Freshmen had to register for classes in person then, and the night before registration opened, the serious ones camped out in front of the gym like concertgoers to be first in line. A storm that night nearly blew away the few provisions I’d brought. By the time I got to register, Wallace Gray’s section of Literature Humanities was full so I went with Werner Sollors, who was also well reviewed in the student-generated course catalog that made the rounds. Sollors was as lively a classroom presence as I’d ever encountered. Too transfixed to take notes, I was constantly raising my hand, often prefacing my comments with “I didn’t finish the reading, but …” while classmates groaned into their shirt collars.

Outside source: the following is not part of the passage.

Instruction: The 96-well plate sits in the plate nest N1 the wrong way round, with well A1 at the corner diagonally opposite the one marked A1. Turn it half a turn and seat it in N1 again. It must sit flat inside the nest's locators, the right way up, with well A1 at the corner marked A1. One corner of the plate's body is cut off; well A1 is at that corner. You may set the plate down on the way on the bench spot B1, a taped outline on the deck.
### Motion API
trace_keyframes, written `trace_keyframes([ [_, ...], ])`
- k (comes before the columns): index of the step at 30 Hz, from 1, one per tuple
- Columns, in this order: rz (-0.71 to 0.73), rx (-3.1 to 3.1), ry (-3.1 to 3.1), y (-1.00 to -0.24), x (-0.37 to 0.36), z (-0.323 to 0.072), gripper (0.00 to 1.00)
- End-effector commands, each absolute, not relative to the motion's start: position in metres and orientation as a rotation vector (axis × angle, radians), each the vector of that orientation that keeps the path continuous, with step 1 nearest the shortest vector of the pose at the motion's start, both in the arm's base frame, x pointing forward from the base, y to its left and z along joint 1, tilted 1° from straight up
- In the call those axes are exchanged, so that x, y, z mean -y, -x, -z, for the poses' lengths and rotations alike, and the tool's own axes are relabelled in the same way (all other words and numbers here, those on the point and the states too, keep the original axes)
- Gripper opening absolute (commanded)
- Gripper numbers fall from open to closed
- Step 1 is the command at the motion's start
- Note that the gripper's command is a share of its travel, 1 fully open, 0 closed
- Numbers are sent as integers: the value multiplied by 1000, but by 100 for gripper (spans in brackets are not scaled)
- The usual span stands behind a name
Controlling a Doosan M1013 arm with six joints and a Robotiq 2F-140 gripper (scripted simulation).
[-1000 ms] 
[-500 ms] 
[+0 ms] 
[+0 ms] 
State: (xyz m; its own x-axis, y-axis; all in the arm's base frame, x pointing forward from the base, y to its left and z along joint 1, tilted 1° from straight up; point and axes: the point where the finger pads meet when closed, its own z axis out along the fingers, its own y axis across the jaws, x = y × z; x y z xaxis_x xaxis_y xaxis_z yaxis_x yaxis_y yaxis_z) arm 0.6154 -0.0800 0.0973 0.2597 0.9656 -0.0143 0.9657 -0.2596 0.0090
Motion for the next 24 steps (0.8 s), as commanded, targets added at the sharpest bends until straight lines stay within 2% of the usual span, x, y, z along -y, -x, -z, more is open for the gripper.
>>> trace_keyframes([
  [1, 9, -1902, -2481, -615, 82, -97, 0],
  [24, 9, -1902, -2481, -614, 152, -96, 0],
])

Knowing nothing of academia, I was unaware that my professors had complementary careers as writers and scholars. Decades later I’d come across Sollors’ monumental A New Literary History of America, co-edited with Greil Marcus, the critic who made me want to write about music. But in 1979, Sollors was an assistant professor at Columbia, and I got to learn about Homer and Aeschylus and Virgil from him. That December, my dad had business in the city and stopped by campus to check my grades, which were posted outside the Registrar’s office by the last four digits of Social Security numbers. When he told me I got the only A in Sollors’ class he looked as proud as I felt. I tell my first-year classes there’s a moment when you’ll go from playing the role of a college student outwardly to feeling it inwardly … that was it for me.

Did you have a favorite spot on campus, and what did you like about it?

There were many. The smoking room on the second floor of Butler library, where I puffed Sobranie Black Russians, read the London Review of Books and cultivated a musty Anglophilia that was still vaguely fashionable. The Postcrypt Coffeehouse in the basement of St. Paul’s Chapel, run by my friend (everyone’s friend) Ted Kesler ’83, where I caught a lot of great music and did a few readings. The Mill, our favorite of the half dozen greasy spoons that graced Broadway between 110th and 116th Streets. The fire escape outside River Hall. The Alpha Delta Phi fraternity house, where I met my wife. The bench in Riverside Park where, as a senior, I watched the sunset and learned to live with it.

What, if anything, about your college experience would you do over?

I was an English major but took a couple of computer science classes for kicks my senior year: “Intro to Pascal Programming,” followed by something called “Fundamental Algorithms.” Finding myself on the cusp between a B+ and an A- in the latter class, I went to chat with the professor. At the time I was selling mechanical mice at street fairs for pocket money. The mechanism consisted of a spool wound with string and run through the center with a rubber band; this was attached to a wire frame covered with a gray foam shell, so that when you bobbed the string up and down through a hole in the foam, the thing would scurry around the sidewalk. They couldn’t have cost more than a few cents to produce; I bought them from an old high school friend for $1.00 apiece and sold them for $3.00. If you caught only a sidelong glimpse of one, it really looked like a mouse; people would jump, and then stand there rapt.

The Algorithms instructor was an adjunct, a young Russian guy with a sense of humor and a tiny office in the basement of Mudd Hall. After some haggling, he asked what was in my bag. I pulled out one of my little friends. He asked me how it worked, and I showed him. Minutes later I walked out into the sunlight with my A- and one less mechanical mouse.

In retrospect, sometimes I wish I’d stuck with that computer stuff.